Initial problem statement: It is not made clear what happens when an edge of the 5x5 grid is reached. Does the probability of an impossible direction become zero?

Answer will be different if given A eventually will get to B and B will get to A

I wonder what the probability is for a 5x6 rectangle (or in general, and n by n+1 rectangle). Now the meeting point has to be halfway in between steps so it's on a line segment rather than an intersection point.

Fantastic!

No, I did not figure this out. But then again, I have never studied statistics, and have very little grasp of what you were saying.

Auto Captions in Beginning: "Hey this is Pressure Locker"

Where does 125 come from. It's not 2/3 of 200 I don't see why it'd make sense here.

Very nice!

Could anyone help me with this? So, it's converging but to what? Is it converging to inf, 1, 0, e, -inf?
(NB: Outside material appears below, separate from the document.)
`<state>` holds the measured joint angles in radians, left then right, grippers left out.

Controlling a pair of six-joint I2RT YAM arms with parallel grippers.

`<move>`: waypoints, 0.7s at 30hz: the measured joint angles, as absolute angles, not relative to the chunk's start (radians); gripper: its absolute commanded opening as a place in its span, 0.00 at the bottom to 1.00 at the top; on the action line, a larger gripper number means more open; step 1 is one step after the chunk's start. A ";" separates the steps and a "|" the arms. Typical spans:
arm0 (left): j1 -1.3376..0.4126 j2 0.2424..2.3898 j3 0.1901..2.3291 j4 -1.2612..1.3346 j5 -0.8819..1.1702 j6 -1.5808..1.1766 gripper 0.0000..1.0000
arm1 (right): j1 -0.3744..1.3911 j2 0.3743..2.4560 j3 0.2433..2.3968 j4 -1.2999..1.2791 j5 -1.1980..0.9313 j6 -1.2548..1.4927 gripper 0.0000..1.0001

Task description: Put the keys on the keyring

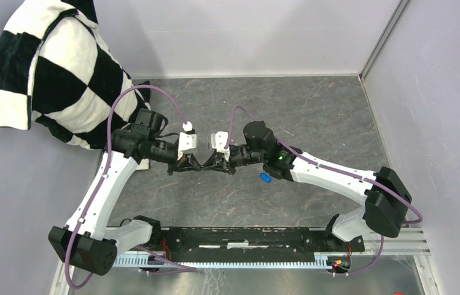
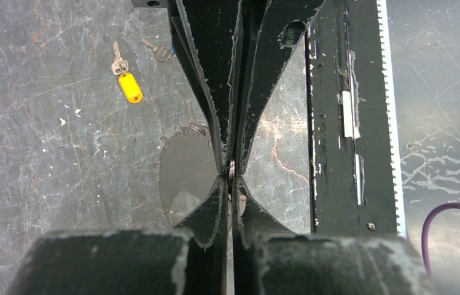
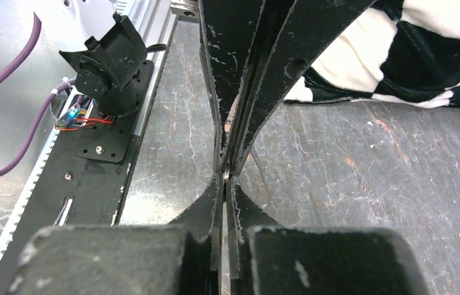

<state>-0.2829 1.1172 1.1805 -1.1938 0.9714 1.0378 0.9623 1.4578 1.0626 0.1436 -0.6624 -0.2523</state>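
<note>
My left gripper (image 1: 197,166) and right gripper (image 1: 210,166) meet tip to tip above the middle of the table, both shut. In the left wrist view a thin sliver of metal, the keyring (image 2: 232,168), shows edge-on where my left gripper (image 2: 232,185) meets the other's tips. The right wrist view shows the same sliver (image 3: 224,175) at my right gripper (image 3: 225,183); the rest of the ring is hidden. The yellow-headed key (image 2: 131,86) lies flat on the table, with a second key (image 2: 157,50) beside it, partly covered. The blue-headed key (image 1: 265,178) lies under the right arm.
A black-and-white checkered cloth (image 1: 55,74) is heaped at the back left corner. The black mounting rail (image 1: 239,239) with a toothed strip runs along the near edge. Grey walls close the back and right sides.
</note>
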 measured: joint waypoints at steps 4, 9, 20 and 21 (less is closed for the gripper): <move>-0.283 1.095 1.171 -1.185 0.970 1.066 0.02 | 0.964 1.456 1.063 0.145 -0.670 -0.260 0.15; -0.283 1.017 1.136 -1.164 0.979 1.140 0.02 | 0.974 1.428 1.061 0.139 -0.688 -0.280 0.25; -0.284 0.939 1.119 -1.161 1.024 1.242 0.02 | 0.973 1.254 1.000 0.133 -0.635 -0.334 0.51; -0.284 0.934 1.119 -1.160 1.029 1.246 0.02 | 0.973 1.250 0.997 0.133 -0.633 -0.334 0.55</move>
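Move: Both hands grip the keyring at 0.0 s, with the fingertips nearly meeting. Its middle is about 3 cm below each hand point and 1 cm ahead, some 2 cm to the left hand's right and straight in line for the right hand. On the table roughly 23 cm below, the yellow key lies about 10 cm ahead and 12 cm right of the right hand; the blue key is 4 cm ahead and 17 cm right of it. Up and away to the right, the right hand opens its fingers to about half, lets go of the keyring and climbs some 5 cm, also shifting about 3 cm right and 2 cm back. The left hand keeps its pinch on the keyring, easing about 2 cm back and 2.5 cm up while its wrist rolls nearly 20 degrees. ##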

please post tough ones like this, dont post school problems.

Nice, i got this one

nice vid

It is not actually always 50%, if either of them hit the edge, the probability suddenly drops to 0 for one, and 100 for the other

Even in an "straight" easy world, where sin and cos (if ever needed) are either 0 or |1| there can appear pi. God damn it...

Thank you!

Man, I let myself off the hook too easily. I should have figured it out.

When pi shows up in "random integer" problems I usually start looking for Riemann zeta functions.

Hey , Alex was only supposed to move either upwards or rightwards. He shouldn't be able to move leftwards.